» **AVAILABLE DATA**
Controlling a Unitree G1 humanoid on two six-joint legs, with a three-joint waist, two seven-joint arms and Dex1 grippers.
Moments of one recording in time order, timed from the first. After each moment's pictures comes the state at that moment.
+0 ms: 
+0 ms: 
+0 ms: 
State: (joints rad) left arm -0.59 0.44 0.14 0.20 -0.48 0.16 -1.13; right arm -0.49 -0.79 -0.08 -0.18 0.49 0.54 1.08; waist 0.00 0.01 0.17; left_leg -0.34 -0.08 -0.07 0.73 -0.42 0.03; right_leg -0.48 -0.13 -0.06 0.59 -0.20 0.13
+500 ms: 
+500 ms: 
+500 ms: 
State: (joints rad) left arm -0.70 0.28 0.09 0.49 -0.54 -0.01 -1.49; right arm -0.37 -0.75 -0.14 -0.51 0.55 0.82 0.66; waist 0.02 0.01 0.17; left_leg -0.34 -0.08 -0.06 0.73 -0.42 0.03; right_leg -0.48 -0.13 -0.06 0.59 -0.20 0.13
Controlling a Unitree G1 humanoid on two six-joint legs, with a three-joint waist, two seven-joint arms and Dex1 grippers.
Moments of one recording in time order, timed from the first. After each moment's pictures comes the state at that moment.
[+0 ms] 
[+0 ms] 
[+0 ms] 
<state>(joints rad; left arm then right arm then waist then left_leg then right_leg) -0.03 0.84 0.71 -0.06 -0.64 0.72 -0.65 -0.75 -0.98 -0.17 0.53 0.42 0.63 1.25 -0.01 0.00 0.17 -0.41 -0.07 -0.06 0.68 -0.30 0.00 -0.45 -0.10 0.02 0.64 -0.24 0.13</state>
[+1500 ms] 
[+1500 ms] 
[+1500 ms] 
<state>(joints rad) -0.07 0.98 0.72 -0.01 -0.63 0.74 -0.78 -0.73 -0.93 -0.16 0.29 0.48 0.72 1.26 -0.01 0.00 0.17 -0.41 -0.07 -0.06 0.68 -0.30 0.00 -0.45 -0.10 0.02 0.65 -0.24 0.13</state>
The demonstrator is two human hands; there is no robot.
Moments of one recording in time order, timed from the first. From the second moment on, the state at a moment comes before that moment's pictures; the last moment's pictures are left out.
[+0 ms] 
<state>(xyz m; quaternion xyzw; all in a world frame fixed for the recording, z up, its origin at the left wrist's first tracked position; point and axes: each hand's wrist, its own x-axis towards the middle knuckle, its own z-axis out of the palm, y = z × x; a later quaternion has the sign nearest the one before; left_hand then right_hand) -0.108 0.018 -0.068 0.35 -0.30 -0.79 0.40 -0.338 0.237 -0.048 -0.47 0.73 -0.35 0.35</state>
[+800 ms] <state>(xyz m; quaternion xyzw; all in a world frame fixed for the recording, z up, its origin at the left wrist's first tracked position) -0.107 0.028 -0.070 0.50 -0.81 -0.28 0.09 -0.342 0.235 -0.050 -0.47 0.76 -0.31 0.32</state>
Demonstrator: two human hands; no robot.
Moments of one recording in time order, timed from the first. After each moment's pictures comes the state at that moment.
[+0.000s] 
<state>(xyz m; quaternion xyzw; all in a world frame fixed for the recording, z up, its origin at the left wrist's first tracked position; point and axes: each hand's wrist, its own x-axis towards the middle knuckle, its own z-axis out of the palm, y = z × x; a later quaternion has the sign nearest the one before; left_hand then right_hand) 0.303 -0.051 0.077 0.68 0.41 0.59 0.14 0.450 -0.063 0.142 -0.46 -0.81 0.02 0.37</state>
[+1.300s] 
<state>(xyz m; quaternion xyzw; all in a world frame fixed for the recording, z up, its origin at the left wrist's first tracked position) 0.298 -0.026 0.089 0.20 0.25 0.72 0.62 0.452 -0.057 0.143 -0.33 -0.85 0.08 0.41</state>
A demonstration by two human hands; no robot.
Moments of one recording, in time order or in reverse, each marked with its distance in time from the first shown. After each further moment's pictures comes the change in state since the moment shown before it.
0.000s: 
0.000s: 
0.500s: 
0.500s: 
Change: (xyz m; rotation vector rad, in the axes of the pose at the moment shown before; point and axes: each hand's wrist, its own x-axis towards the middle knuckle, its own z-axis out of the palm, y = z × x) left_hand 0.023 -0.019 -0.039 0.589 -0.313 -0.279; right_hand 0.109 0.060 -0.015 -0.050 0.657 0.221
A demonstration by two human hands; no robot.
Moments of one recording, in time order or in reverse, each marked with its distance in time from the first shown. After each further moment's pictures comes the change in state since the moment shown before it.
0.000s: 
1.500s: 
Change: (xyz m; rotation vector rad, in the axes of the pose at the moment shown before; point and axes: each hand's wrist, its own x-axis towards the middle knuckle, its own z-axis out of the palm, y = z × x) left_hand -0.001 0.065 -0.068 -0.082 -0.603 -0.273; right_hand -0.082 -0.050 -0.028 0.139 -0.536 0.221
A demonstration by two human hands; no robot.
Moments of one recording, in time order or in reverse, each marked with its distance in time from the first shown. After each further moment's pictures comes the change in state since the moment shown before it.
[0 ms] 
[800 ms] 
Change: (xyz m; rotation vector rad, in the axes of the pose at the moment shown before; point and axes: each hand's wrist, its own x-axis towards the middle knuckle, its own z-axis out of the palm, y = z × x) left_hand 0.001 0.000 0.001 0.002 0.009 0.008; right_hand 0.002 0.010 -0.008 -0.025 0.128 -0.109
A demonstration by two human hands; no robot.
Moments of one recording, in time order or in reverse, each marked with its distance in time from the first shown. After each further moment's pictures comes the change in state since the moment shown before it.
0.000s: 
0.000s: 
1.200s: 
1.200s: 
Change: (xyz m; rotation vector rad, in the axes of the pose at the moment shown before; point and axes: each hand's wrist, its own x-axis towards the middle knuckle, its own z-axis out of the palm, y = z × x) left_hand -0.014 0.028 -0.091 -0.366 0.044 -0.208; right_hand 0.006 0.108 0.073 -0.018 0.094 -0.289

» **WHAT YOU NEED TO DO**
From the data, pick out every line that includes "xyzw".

» **SOLVED EXERCISE**
<state>(xyz m; quaternion xyzw; all in a world frame fixed for the recording, z up, its origin at the left wrist's first tracked position; point and axes: each hand's wrist, its own x-axis towards the middle knuckle, its own z-axis out of the palm, y = z × x; a later quaternion has the sign nearest the one before; left_hand then right_hand) -0.108 0.018 -0.068 0.35 -0.30 -0.79 0.40 -0.338 0.237 -0.048 -0.47 0.73 -0.35 0.35</state>
[+800 ms] <state>(xyz m; quaternion xyzw; all in a world frame fixed for the recording, z up, its origin at the left wrist's first tracked position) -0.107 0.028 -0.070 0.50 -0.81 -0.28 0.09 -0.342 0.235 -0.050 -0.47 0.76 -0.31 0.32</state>
<state>(xyz m; quaternion xyzw; all in a world frame fixed for the recording, z up, its origin at the left wrist's first tracked position; point and axes: each hand's wrist, its own x-axis towards the middle knuckle, its own z-axis out of the palm, y = z × x; a later quaternion has the sign nearest the one before; left_hand then right_hand) 0.303 -0.051 0.077 0.68 0.41 0.59 0.14 0.450 -0.063 0.142 -0.46 -0.81 0.02 0.37</state>
<state>(xyz m; quaternion xyzw; all in a world frame fixed for the recording, z up, its origin at the left wrist's first tracked position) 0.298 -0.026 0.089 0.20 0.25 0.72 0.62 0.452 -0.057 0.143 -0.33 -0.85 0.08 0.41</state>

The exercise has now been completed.